Lessons From the Change Lab

Bob Schultek
Author of
The Gauntlet

Change projects are time-consuming, demanding from those involved an investment of discretionary time that most don’t have to invest. Among the barriers to success are disruptions to be navigated, resource constraints to be overcome, and the egos of affected stakeholders to be managed.

So, when your team and you are developing and implementing your change initiative action plan, these lessons can help overcome your barriers to accelerate your progress:

Choose a project leader: While you need to stay actively engaged in the change initiative, you’ll be relying on a project team to plan and implement the change. The team will need a leader who is solely dedicated to, and personally committed to, the project; avoid assigning project tasks to the leader. Build the project team together, and include those who have the will, experience, communication skills, and influence to effectively collaborate; preclude those who are the loudest voices. Secure each team member’s commitment and willingness to share accountability. Encourage them to openly and

consistently discuss alternative ways forward so the most effective actions may be identified and implemented.

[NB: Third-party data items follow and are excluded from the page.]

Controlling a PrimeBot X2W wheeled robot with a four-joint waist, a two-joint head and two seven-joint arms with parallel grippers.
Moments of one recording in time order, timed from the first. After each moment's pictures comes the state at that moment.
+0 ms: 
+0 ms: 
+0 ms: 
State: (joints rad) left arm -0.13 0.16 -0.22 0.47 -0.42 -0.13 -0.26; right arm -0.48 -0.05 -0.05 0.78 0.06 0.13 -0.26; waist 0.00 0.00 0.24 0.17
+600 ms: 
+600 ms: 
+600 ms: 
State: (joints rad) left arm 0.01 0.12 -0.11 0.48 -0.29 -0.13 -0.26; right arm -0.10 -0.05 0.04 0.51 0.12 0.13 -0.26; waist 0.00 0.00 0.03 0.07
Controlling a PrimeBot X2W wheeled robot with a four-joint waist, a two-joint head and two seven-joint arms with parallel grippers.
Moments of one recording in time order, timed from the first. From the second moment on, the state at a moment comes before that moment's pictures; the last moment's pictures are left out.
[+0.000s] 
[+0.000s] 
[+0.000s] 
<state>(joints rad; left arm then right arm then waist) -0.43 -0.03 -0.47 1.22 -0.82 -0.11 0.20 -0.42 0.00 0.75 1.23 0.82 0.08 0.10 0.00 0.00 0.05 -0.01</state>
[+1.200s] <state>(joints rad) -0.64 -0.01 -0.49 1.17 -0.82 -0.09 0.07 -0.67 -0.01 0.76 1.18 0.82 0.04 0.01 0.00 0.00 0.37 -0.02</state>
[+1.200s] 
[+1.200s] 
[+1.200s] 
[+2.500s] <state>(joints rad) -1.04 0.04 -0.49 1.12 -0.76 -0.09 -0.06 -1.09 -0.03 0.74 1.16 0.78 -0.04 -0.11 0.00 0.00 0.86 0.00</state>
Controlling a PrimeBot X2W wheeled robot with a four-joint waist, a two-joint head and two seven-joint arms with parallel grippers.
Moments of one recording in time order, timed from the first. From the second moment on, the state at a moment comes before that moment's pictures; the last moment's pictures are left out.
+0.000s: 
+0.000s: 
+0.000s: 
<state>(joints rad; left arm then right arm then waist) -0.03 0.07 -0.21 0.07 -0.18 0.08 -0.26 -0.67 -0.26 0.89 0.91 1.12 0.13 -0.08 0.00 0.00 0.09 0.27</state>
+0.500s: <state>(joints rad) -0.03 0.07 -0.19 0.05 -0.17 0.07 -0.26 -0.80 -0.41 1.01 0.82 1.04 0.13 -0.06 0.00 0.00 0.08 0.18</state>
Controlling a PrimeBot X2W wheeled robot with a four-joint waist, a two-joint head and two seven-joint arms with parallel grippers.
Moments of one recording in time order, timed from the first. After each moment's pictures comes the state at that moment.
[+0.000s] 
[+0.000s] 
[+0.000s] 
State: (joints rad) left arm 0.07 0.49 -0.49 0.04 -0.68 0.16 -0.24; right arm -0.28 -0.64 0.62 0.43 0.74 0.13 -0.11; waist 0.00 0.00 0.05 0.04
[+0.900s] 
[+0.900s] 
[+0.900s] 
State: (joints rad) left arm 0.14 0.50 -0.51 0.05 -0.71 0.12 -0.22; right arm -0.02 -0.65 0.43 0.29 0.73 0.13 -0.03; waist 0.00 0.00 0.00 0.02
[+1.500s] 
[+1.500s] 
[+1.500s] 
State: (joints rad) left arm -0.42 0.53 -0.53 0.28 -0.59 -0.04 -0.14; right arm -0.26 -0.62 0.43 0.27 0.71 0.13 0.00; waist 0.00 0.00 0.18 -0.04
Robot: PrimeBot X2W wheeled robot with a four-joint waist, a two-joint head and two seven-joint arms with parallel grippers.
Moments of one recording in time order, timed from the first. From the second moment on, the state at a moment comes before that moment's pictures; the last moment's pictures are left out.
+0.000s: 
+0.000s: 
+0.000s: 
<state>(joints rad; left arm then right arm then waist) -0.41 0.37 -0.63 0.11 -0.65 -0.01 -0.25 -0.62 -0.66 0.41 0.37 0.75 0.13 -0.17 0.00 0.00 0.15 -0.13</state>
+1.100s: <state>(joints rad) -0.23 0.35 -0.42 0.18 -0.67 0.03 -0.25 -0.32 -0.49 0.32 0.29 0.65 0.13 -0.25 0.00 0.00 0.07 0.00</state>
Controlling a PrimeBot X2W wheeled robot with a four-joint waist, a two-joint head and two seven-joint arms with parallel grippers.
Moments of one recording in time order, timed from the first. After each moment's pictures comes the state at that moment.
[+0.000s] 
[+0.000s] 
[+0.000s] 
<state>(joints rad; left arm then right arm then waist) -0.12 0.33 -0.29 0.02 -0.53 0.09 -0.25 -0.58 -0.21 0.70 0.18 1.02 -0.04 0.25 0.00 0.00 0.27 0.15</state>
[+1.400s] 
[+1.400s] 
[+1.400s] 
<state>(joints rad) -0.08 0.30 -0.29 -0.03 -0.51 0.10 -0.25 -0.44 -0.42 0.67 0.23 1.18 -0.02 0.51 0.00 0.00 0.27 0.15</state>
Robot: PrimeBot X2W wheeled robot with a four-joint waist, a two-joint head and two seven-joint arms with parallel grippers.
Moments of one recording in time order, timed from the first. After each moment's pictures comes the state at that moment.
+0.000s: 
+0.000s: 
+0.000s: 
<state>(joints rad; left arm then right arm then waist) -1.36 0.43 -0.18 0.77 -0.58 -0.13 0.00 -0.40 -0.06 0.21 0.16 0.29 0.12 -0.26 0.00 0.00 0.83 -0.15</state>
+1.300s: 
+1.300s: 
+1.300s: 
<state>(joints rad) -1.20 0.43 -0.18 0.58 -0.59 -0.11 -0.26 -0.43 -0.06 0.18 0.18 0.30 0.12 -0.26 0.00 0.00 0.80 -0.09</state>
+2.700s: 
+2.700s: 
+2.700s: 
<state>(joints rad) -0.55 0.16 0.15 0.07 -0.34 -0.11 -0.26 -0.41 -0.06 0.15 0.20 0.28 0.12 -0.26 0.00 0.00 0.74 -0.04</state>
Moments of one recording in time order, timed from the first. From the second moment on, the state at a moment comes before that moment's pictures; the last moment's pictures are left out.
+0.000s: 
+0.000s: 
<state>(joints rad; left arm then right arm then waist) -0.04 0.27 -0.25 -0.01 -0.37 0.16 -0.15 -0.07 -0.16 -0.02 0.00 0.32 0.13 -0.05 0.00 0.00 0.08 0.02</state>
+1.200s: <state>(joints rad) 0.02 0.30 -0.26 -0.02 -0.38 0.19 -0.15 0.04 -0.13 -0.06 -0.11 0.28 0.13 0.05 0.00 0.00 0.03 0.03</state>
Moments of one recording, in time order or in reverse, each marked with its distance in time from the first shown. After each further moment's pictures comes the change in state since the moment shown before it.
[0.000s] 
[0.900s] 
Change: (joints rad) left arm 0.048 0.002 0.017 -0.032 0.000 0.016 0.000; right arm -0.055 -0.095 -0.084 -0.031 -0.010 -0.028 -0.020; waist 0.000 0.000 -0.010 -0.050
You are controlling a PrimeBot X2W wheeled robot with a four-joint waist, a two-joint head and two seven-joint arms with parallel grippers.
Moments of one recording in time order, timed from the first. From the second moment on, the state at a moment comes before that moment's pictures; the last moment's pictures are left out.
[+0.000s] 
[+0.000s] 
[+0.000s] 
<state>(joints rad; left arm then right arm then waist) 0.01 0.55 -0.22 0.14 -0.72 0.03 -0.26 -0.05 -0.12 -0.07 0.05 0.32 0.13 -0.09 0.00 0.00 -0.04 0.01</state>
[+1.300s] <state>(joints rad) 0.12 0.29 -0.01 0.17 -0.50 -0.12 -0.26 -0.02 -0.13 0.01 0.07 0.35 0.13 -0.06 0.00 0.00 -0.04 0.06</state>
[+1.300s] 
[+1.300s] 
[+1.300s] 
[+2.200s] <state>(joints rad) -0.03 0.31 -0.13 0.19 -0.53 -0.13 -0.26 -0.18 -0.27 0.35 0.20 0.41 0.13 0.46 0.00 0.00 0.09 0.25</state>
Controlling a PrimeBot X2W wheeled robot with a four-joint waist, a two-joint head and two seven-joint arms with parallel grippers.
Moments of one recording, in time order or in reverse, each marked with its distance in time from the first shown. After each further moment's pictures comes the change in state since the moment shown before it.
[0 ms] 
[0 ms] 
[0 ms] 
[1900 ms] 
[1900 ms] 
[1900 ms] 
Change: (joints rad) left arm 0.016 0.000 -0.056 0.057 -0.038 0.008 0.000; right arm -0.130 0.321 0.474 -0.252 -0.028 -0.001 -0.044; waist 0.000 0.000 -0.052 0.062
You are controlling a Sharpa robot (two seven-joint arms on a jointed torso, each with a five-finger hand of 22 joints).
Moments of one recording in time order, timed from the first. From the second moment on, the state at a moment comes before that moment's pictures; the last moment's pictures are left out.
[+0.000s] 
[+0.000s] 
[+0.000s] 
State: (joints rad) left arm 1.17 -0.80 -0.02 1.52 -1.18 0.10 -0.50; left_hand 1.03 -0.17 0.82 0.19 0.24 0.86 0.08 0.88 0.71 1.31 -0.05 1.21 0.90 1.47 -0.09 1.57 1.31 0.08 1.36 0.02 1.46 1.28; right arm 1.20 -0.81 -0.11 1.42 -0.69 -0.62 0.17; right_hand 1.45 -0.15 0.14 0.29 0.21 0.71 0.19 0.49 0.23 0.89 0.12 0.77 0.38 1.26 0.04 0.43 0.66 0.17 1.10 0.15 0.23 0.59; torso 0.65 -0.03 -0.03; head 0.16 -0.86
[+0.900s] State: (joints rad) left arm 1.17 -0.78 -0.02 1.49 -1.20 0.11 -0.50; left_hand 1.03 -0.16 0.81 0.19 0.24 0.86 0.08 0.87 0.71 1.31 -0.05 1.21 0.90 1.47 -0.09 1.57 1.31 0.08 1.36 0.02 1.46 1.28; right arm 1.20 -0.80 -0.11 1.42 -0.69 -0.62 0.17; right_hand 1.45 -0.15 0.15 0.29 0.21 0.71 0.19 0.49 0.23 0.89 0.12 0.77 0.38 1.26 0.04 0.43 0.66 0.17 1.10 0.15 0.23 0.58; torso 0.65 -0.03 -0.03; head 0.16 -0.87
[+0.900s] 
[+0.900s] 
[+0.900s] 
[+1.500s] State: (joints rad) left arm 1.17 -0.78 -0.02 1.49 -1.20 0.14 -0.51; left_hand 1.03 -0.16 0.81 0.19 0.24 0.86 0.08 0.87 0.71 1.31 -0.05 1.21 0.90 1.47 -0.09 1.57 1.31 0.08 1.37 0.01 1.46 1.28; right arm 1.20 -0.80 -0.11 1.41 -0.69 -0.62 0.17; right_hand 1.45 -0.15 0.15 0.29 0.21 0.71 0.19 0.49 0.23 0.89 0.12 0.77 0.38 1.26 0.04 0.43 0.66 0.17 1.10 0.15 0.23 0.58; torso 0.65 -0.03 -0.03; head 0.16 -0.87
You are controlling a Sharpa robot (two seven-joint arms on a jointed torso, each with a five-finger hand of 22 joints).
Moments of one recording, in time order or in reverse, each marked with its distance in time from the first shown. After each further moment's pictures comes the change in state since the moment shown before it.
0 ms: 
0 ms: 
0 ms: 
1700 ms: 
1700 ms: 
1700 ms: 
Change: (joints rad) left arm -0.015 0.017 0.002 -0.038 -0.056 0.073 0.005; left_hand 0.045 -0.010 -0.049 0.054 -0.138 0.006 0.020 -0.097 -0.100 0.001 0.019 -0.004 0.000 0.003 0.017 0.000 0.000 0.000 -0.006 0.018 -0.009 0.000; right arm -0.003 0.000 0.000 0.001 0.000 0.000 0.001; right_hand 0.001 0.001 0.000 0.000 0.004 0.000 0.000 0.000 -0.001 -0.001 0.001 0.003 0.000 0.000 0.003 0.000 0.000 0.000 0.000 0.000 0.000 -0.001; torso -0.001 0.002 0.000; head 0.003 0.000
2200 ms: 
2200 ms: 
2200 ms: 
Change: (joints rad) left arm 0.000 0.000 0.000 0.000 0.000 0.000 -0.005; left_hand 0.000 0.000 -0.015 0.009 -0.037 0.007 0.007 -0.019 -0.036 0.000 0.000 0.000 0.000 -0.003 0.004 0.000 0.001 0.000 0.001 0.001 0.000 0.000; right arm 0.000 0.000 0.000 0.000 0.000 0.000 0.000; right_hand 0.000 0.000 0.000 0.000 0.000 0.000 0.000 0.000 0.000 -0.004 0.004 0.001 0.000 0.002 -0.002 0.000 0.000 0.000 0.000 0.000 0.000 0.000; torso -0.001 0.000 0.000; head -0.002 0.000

– Complete the most challenging remedial actions early: Your team’s energy is highest, and most of your budget is available, in the early days of your initiative’s implementation, so take advantage of that to build momentum. Reserve some resources for anticipated high-risk actions or decisions, and for those you can’t foresee. Build slack buffers for critical, dependent action steps.

– Find the primary constraint: Thoroughly diagnose the current situation – what’s working and what needs to be improved – by identifying the current process steps, plus who is responsible for and who is affected by each one; then clarify how much time is consumed by each step and by the intervals between steps. The primary constraint is located where work-in-process grows, inhibiting productivity; it is often found in the ‘between step’ intervals. Assess why it’s happening, and design your remedy to remove it or maximize its productivity, keeping in mind that secondary constraints may exist, or may be created by your effort to resolve the primary.

– Seek to optimize agility: Anticipate that adaptations to your proposed remedy will be necessary. Minimize actions or steps that depend solely on the prior step’s successful completion, replacing these with parallel, alternative steps where possible, or developing contingencies if no other option is available, so you have another way forward if you encounter a roadblock at one step.

– Identify and test ‘go/no go’ milestones: Choose progress milestones based on irreversible actions or unrecoverable cost. Then stress test the actions or steps preceding these milestones to discover potential weaknesses in the remedy that may cause them to fail when activity is at its highest.

How might these lessons accelerate your change initiative?